Гость из будущего поднялся и застегнул куртку, собираясь выйти на улицу, под дождь.

Элиот понял: у него нет иного выбора, как только принять все условия. В течение одного мгновения перед ним пронеслись счастливые годы, проведенные вместе с Иленой. Это счастье скоро закончится, и Элиот навсегда расстанется с любимой женщиной.

Старый врач уже собирался выходить из комнаты, когда молодой человек схватил его за рукав.

— Я согласен! — крикнул он.

Но тот лишь ответил, не оборачиваясь:

— Я скоро вернусь.

Дверь закрылась за ним.

14 Пятая встреча

Все, что должно произойти, обязательно произойдет, как бы вы ни старались этого избежать.

Все, что не должно случиться, не случится, как бы вам этого ни хотелось.

Рамана Махарши

Я заметил, что даже те люди, которые говорят, будто в нашей жизни все предопределено и мы ничего не можем в ней изменить, смотрят по сторонам перед тем, как перейти дорогу.

Стефан Хавкин

Сан-Франциско

1976 год

Элиоту 30 лет

Октябрь.

Ноябрь.

Декабрь.

За три месяца ни единой весточки из будущего!

В целом жизнь шла своим чередом.
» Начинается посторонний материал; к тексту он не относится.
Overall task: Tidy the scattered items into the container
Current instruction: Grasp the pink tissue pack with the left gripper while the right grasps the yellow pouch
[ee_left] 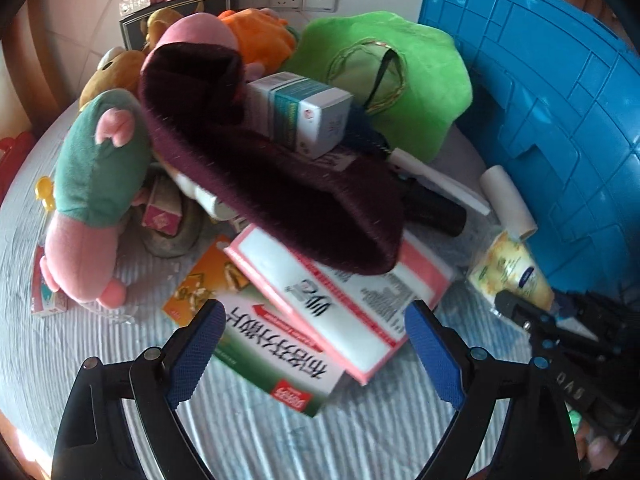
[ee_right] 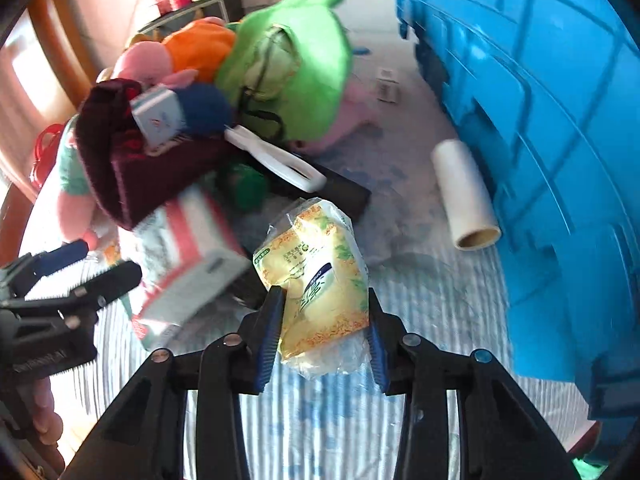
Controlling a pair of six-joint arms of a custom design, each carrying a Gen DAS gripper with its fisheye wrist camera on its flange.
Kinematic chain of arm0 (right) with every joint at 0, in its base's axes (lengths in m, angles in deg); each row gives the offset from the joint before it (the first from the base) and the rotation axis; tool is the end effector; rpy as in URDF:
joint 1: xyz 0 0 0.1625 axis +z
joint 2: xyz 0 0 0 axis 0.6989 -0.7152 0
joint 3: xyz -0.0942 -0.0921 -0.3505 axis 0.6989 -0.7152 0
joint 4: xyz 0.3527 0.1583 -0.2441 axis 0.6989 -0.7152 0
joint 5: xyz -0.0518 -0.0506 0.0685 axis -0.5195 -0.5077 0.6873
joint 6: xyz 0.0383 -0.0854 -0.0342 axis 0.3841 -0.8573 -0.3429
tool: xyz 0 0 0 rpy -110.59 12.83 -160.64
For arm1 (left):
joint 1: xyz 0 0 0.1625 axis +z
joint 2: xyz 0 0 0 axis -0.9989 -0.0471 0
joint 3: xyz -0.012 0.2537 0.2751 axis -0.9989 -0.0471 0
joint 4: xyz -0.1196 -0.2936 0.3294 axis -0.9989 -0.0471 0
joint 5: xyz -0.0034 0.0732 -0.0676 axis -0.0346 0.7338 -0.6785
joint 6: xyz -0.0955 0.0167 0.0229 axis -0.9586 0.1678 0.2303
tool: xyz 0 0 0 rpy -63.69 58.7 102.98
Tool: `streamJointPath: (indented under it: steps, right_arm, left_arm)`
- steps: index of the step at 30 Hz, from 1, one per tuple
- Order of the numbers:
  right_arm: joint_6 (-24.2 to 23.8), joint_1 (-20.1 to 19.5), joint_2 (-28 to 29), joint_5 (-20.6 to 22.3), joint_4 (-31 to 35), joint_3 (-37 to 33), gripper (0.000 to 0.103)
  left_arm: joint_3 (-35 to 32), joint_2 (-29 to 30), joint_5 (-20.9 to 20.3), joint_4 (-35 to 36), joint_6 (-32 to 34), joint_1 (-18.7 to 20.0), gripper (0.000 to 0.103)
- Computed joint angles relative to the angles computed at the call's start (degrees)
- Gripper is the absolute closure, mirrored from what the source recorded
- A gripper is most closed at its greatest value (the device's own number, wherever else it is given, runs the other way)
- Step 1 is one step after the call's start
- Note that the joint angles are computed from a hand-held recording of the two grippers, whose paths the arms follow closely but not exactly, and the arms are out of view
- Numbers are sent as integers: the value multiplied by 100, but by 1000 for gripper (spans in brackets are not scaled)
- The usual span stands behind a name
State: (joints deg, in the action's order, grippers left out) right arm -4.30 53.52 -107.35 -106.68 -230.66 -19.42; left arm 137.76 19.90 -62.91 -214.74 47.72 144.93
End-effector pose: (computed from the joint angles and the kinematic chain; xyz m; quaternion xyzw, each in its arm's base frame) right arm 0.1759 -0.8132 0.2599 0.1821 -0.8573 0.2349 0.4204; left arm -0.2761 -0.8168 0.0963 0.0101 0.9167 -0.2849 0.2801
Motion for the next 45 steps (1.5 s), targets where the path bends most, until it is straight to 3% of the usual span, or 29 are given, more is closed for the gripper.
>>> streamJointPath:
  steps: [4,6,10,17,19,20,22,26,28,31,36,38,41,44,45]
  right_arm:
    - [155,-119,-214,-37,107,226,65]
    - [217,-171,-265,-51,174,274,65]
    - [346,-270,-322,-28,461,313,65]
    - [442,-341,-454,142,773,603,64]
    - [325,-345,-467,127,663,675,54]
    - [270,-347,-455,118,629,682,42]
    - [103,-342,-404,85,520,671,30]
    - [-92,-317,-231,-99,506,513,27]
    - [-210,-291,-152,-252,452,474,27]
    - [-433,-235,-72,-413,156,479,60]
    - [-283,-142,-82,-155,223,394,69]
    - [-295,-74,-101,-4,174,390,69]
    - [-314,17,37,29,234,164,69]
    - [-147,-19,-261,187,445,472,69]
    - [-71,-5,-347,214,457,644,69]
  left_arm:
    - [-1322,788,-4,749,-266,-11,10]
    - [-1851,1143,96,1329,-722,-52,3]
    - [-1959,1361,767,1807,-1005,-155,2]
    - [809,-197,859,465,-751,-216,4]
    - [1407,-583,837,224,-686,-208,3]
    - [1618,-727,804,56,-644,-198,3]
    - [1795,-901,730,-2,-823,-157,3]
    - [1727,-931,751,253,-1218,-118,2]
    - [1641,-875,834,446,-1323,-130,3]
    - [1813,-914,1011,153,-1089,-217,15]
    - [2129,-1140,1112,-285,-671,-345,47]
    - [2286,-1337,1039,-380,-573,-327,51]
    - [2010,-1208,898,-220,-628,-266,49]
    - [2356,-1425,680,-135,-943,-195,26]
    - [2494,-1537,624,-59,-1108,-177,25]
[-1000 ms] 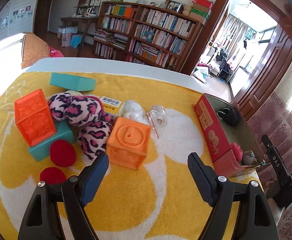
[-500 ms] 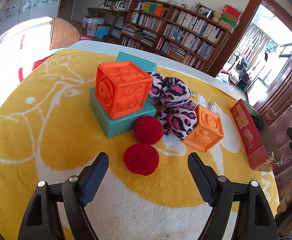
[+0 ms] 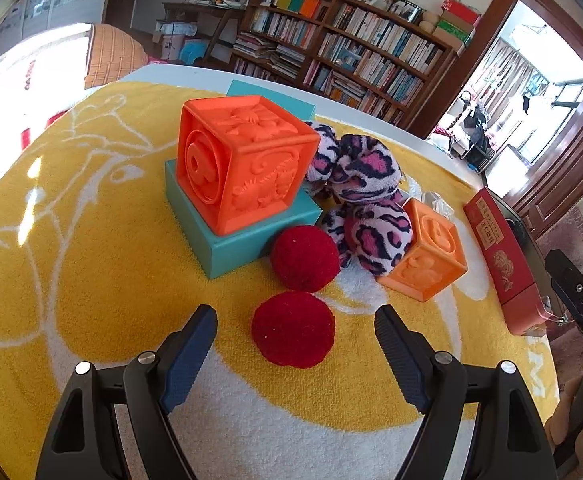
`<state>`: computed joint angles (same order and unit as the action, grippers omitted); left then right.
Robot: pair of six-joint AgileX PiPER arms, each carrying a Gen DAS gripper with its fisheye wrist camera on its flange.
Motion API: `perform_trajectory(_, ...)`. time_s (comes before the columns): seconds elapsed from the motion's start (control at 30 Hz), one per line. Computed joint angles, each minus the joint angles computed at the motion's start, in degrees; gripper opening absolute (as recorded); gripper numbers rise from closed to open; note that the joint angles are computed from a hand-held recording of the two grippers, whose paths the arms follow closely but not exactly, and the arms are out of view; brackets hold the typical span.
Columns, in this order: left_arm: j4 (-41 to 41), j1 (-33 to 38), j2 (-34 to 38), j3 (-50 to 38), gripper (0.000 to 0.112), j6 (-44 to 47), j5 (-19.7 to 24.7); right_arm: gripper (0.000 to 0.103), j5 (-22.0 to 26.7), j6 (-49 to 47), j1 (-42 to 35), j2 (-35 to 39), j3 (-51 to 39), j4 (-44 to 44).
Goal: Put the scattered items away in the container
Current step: 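Grasp a red felt ball with the left tool while the right tool grasps an orange cube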
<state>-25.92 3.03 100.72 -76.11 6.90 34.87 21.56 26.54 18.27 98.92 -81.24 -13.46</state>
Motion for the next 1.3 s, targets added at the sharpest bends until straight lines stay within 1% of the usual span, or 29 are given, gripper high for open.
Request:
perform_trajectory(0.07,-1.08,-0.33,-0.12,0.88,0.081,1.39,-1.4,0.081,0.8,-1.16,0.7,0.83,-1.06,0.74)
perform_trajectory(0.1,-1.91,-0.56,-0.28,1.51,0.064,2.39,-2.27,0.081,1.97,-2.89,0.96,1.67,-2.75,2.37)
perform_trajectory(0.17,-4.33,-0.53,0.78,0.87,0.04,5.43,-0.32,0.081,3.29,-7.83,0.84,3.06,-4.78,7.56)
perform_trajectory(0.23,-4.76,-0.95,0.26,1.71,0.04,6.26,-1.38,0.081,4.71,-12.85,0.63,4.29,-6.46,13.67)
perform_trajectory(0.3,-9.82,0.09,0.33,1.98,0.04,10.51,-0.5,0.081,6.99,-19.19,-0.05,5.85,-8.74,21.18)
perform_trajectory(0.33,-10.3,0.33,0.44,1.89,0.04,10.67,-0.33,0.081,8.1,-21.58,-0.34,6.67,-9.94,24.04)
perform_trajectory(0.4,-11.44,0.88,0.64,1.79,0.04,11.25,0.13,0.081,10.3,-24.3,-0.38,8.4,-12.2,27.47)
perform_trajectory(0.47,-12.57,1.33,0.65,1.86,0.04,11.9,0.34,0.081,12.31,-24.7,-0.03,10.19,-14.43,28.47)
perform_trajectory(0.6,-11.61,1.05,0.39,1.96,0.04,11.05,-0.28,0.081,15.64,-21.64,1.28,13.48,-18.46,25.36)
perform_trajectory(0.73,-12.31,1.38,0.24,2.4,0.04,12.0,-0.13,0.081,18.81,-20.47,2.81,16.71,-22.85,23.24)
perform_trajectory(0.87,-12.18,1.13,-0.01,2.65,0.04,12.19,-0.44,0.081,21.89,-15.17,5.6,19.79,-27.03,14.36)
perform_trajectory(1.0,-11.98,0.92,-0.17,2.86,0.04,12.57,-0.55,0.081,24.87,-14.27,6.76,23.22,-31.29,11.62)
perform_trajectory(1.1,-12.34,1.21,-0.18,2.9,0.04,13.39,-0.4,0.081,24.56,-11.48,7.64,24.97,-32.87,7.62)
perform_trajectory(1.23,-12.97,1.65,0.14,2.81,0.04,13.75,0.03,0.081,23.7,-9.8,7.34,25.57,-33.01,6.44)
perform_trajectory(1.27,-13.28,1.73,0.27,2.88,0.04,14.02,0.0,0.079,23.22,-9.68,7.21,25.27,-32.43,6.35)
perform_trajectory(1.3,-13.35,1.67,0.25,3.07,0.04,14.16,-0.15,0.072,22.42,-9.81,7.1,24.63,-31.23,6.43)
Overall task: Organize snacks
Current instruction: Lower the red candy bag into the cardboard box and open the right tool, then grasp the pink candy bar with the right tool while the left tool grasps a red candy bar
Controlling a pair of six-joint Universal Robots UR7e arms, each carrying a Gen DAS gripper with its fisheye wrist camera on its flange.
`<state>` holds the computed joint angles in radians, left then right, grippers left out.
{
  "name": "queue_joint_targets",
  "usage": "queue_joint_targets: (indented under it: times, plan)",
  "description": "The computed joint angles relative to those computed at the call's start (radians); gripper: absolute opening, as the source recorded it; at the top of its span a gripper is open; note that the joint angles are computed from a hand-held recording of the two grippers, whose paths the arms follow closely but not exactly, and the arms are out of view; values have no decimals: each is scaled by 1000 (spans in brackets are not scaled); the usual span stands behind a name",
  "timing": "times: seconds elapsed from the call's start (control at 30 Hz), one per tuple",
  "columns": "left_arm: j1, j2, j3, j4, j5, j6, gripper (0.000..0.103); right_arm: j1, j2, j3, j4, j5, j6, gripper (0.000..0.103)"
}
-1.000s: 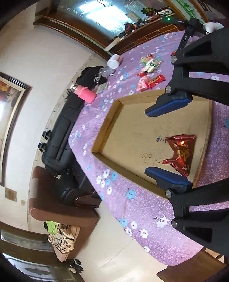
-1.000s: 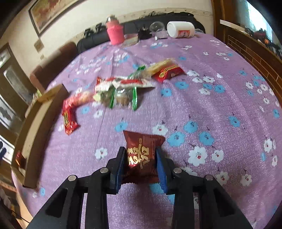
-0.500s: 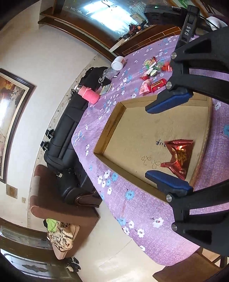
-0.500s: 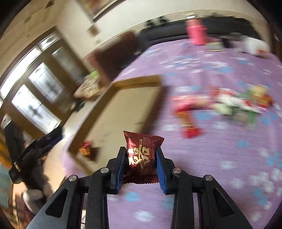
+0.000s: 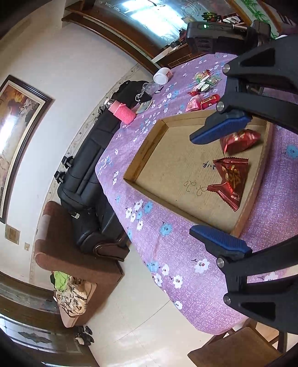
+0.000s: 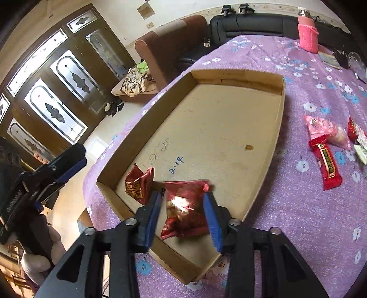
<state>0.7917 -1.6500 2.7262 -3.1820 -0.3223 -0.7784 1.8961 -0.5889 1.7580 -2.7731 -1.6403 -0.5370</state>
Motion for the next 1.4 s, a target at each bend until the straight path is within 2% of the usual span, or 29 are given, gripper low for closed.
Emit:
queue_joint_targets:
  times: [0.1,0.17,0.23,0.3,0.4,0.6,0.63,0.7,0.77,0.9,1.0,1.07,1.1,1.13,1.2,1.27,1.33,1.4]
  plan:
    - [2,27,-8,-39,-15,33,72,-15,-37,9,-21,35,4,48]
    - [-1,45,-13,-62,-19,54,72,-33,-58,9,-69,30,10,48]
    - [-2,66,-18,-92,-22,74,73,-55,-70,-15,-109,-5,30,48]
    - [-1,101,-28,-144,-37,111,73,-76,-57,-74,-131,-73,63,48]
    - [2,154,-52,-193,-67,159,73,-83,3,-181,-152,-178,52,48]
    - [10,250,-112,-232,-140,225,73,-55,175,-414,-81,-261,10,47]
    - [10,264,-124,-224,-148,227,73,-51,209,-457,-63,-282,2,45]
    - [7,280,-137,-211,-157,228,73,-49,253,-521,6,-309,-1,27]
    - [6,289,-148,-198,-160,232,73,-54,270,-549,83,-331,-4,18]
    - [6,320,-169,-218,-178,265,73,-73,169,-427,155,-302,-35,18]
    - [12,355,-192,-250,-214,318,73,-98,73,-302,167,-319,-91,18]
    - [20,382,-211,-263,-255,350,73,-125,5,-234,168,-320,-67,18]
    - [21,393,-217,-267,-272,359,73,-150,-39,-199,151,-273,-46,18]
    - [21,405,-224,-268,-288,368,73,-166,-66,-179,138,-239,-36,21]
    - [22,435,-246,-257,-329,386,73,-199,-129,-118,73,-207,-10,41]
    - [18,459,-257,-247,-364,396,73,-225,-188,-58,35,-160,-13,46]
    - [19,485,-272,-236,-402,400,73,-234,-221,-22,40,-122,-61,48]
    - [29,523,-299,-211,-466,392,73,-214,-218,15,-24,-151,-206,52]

Элиот работал в больнице, Илена занималась касатками, Матт больше не виделся с Тиффани, но зато активно занимался предприятием по разведению винограда, которое они с Элиотом купили.

Купер старался жить как ни в чем не бывало, однако постоянно пребывал в тревоге, волнуясь за Илену, и постоянно ожидал возвращения старшего двойника.

Но тот и не думал появляться.

Элиот пытался убедить себя, что вся эта история была лишь кошмарным сном. Он начал даже подумывать, что стал жертвой стресса: перенапряжение на работе привело к депрессии и потере ощущения реальности. Возможно, это всего лишь болезнь и он скоро излечится, а кошмар превратится в страшное воспоминание.

Ему так хотелось в это верить…

* * *

Зима царила в Сан-Франциско, одевая город в холодные серые оковы, которые спадут только под новогодними огнями.

Утром 24 декабря Элиот дежурил в больнице. Он пребывал в хорошем настроении: вечером должна была приехать Илена, и завтра они вместе улетят в Гонолулу, где несколько дней будут валяться на пляже под кокосовыми пальмами.

Еще не рассвело, когда машина скорой помощи приехала на парковку перед больницей. На носилках вынесли сильно обожженную женщину.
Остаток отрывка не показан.